The eggs will hatch in about 2-3 days, and the fry will become free-swimming after another 3-4 days. It is important to keep the breeding tank dark during this time to reduce the risk of fungal infections on the eggs.

  1. Feeding the Fry: Once the fry becomes free-swimming, they will need to be fed with infusoria or finely powdered fry food until they are large enough to accept crushed flakes or micro pellets. It is important to feed the fry several times a day and to keep the water clean to prevent the build-up of harmful toxins.

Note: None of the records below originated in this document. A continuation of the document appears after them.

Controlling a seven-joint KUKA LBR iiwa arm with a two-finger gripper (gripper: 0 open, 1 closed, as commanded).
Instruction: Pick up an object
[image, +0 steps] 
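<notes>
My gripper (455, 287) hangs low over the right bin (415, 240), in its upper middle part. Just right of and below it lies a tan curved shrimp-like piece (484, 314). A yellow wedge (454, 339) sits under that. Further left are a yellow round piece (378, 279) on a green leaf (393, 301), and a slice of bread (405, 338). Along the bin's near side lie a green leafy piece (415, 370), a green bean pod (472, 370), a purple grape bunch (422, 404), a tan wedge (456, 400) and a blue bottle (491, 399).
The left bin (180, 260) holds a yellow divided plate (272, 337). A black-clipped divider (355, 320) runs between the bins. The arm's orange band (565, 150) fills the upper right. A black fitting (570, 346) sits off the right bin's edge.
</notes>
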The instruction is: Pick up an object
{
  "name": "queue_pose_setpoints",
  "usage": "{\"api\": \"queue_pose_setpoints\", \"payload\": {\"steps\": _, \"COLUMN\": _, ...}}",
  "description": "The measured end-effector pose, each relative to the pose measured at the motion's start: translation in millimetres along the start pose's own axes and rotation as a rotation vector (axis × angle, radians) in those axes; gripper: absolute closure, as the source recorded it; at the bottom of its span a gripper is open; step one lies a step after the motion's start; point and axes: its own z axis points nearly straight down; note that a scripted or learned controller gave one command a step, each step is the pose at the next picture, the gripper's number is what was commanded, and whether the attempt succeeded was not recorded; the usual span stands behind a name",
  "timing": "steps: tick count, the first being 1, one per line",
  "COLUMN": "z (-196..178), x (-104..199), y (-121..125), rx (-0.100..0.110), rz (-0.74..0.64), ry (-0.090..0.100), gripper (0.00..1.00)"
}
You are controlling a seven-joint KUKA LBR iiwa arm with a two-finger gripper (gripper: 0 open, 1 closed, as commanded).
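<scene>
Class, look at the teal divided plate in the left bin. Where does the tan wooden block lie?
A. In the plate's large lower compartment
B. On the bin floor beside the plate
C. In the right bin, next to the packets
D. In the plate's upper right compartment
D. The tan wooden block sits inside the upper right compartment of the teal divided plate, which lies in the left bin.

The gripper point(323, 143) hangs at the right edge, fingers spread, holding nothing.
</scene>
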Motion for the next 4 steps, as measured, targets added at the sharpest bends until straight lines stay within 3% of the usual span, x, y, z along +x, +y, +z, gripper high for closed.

In summary, successfully breeding Ember Tetras involves setting up a separate breeding tank with suitable water parameters, conditioning the breeding pair with a diet of live and frozen foods, and providing plenty of surfaces for the eggs to adhere to. Once the eggs are laid and fertilized, it is important to remove the parents from the breeding tank and to provide the fry with suitable food until they are large enough to accept crushed flakes or micro pellets. Regular monitoring and maintenance of the water quality are also essential to ensure the success of the breeding process.